Let $$F(x,y)=\sum_{n\ge 1} \sin (ny)e^{-n(x+y)}.$$ Prove that there is $\delta > 0$ and a unique differentiable function $y=\phi(x)$ on $I=(1-\delta,1+\delta)$ such that $\phi(1)=0, F(x,\phi(x))=0$ for all $x\in I$.
This obviously boils down to the Implicit function theorem. But before I need to show that $F$ is $C^1$. For the one-variable case to show $\sum f_n(x)$ is $C^1$ it suffices to show that $\sum f_n$ converges at some point and $\sum f'_n$ converges uniformly. In our case there are two variables. But how to show that $F$ is $C^1$ in this case?
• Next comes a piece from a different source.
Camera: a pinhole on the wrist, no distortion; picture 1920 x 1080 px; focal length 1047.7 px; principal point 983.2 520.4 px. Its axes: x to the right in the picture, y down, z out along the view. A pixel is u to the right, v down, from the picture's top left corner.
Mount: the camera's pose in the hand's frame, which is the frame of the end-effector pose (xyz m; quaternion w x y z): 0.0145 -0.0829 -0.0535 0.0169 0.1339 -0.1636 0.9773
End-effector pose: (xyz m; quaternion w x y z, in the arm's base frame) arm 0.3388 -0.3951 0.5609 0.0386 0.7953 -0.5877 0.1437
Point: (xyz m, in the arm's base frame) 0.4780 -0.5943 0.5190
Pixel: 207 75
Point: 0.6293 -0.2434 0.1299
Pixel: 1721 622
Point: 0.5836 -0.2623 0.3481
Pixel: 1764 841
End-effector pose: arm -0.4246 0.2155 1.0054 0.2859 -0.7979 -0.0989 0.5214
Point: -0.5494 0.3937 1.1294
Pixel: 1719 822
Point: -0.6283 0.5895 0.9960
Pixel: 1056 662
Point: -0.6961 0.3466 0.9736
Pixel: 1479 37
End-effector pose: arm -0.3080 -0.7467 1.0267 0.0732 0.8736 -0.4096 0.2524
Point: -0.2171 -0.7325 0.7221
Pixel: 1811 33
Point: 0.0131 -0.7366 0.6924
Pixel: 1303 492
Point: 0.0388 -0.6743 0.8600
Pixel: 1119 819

First off, let's define a neighborhood of $(1,0)$ where the series converges. How about $U=(3/4,5/4)\times (-1/4,1/4)?$ If $(x,y)\in U,$ then $x+y > 3/4 -1/4 = 1/2.$ It follows that the given series converges uniformly on $U$ by Weierstrass M. Thus we can define $F(x,y)$ to be the sum of this series for $(x,y)\in U.$ Since each summand is continuous on $U,$ so is $F.$
Does this $F(x,y)$ have partial derivatives in $U?$ Let's think about $\partial F/\partial y.$ What happens if we just blatantly consider
$$\tag 1 \sum_{n\ge 1} \partial (\sin (ny)e^{-n(x+y)})/\partial y.$$
This series converges uniformly in $U,$ which you should verify. Now we're set up to use one variable results. Fix $x$ and look at the corresponding function of $y.$ The corresponding series converges uniformly on $(-1/4,1/4).$ From one variable it follows that $\partial F/\partial y$ exists everywhere in $U,$ and equals the sum in $(1).$ Furthermore, since each summand is continuous in $U,$ so is $\partial F/\partial y.$ Now repeat this process for $\partial F/\partial x.$ This gives $F\in C^1(U).$